Ich bin eitel genug, um mich ab einem gewissen Alter schönheitschirurgisch verunstalten zu lassen, um wieder ins Zentrum medialer Aufmerksamkeit zu rücken. Wobei ich zugeben muss, dass ich mich nicht allzu gerne fotografieren lasse, schon gar nicht mit Blitz oder heimlich aus Gebüsch heraus an schlechten Tagen, wenn ich aussehe wie der junge Putin.

 

Dirk von Lowtzow hat neulich meine Freundschaftsanfrage auf Facebook abgelehnt, aber er kann es noch nicht besser wissen.

Überhaupt bräuchte ich in Sachen Privatsphäre ein wenig Rückendeckung von, sagen wir, vier bis acht Bodyguards, ein kleines Team von Anwälten für den Fall, dass private Bilder an die Öffentlichkeit gelangen sollten und eine Entourage aus vertrauten Personen, die mich regelmäßig in den Arm nehmen und für mich Hater-Kommentare auf Instagram löschen. Ab einem gewissen Grad der Bekanntheit fände ich auch eine Doppelgängerin wünschenswert, die sensationshungrige Reporter ablenkt, während ich mal wieder in Ruhe im Bioladen einkaufe, oder mit meiner Mutter oder meinem alten Freund Karl Lagerfeld telefoniere.
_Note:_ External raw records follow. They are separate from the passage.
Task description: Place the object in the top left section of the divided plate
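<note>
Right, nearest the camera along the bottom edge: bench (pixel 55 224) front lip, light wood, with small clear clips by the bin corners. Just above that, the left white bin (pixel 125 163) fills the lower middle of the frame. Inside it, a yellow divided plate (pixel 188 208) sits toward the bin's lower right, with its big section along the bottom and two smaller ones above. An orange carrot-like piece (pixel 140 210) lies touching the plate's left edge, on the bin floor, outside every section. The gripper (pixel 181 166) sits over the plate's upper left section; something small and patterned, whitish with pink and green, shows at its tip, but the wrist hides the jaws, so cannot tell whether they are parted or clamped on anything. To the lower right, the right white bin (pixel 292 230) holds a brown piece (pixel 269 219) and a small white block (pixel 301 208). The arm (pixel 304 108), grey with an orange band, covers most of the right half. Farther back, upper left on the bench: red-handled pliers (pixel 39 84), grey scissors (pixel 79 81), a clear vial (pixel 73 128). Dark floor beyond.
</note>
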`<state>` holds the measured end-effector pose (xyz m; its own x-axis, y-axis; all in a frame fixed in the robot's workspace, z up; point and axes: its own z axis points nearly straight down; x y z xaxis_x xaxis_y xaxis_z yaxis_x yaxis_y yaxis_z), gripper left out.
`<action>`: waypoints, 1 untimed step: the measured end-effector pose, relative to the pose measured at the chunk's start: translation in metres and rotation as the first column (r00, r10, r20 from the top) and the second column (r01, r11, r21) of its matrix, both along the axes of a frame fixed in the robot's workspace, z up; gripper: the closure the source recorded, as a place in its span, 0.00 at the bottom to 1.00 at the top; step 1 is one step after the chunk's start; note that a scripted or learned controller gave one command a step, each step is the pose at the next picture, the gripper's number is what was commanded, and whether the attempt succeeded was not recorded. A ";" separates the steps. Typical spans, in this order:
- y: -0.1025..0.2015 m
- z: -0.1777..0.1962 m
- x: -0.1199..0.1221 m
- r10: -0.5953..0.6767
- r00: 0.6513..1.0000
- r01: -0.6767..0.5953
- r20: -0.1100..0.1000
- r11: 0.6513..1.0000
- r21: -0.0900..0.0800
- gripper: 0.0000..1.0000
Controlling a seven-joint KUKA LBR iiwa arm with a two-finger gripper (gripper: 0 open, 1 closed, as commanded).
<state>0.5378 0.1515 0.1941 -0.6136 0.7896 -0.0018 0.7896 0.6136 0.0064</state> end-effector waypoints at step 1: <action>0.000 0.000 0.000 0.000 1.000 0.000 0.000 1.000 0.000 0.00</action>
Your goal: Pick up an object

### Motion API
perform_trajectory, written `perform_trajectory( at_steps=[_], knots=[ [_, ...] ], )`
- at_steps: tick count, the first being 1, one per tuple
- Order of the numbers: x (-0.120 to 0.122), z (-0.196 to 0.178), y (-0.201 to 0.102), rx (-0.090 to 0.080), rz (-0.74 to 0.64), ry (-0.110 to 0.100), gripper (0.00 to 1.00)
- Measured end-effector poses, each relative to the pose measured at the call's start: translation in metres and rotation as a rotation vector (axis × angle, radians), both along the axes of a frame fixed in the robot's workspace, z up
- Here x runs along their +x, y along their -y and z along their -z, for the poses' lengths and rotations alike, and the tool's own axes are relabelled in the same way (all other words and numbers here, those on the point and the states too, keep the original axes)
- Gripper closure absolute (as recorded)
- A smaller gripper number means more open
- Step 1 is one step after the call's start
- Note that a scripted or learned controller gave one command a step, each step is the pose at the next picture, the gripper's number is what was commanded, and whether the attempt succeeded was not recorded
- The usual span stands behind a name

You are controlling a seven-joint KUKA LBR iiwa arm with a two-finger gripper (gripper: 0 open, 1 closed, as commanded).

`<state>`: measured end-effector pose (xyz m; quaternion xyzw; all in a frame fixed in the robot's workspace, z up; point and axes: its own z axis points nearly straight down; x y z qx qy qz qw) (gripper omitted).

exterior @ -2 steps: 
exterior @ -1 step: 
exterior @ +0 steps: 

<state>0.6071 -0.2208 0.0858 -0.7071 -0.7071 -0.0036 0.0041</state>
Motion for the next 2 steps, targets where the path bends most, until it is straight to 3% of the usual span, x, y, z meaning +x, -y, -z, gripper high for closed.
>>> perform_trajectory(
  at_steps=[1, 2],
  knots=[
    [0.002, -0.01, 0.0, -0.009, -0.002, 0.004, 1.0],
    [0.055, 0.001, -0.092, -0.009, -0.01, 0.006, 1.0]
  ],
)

Der könnte mich dann auch gleich stilistisch beraten und wir würden uns so oft wie möglich in Paris auf eine Cola Light verabreden. Auch das macht ja einen guten Promi aus: sagenumwobene Freundschaften zu anderen Lichtgestalten der Pop- und Hochkultur. Dirk von Lowtzow hat neulich meine Freundschaftsanfrage auf Facebook abgelehnt, aber er kann es noch nicht besser wissen.

Am Ende wäre ich auch bereit, reich und einsam zu sterben, vorausgesetzt, man benennt nach meinem Ableben keine Grundschulen oder Straßen in hässlichen Neubausiedlungen nach mir. Auf meinem Grabstein würde das Rezept für meine beliebten Erdnuss-Brownies stehen, denn ich möchte als große Wohltäterin erinnert werden.

Angebote direkt ans Management

Auch wenn ich nicht nachvollziehen kann, warum der güldene Staffelstab der A-Prominenz bisher an mir vorbeigegangen ist, halte ich guter Hoffnung weiter die Stellung in der fünften Reihe. Immerhin wurde ich schon mehrfach auf der Straße angesprochen. Natürlich erntete ich dann große Augen, wenn ich mein Autogramm schwungvoll auf Stadtpläne und Smartphones zeichnete, aber es ist einfach wichtig, nahbar und bodenständig zu bleiben.

Wer also von einer freien Stelle hört oder gerade auf der Suche ist nach einem unterqualifizierten, überambitionierten Jungtalent ohne Berufserfahrung, aber dafür umso mehr Ehrgeiz, den erfolgsgepflasterten Weg des Ruhmes in Designerschuhen hinabzuschweben: Angebote direkt an mein Management beziehungsweise mich. Bitte nur ernstgemeinte Zuschriften.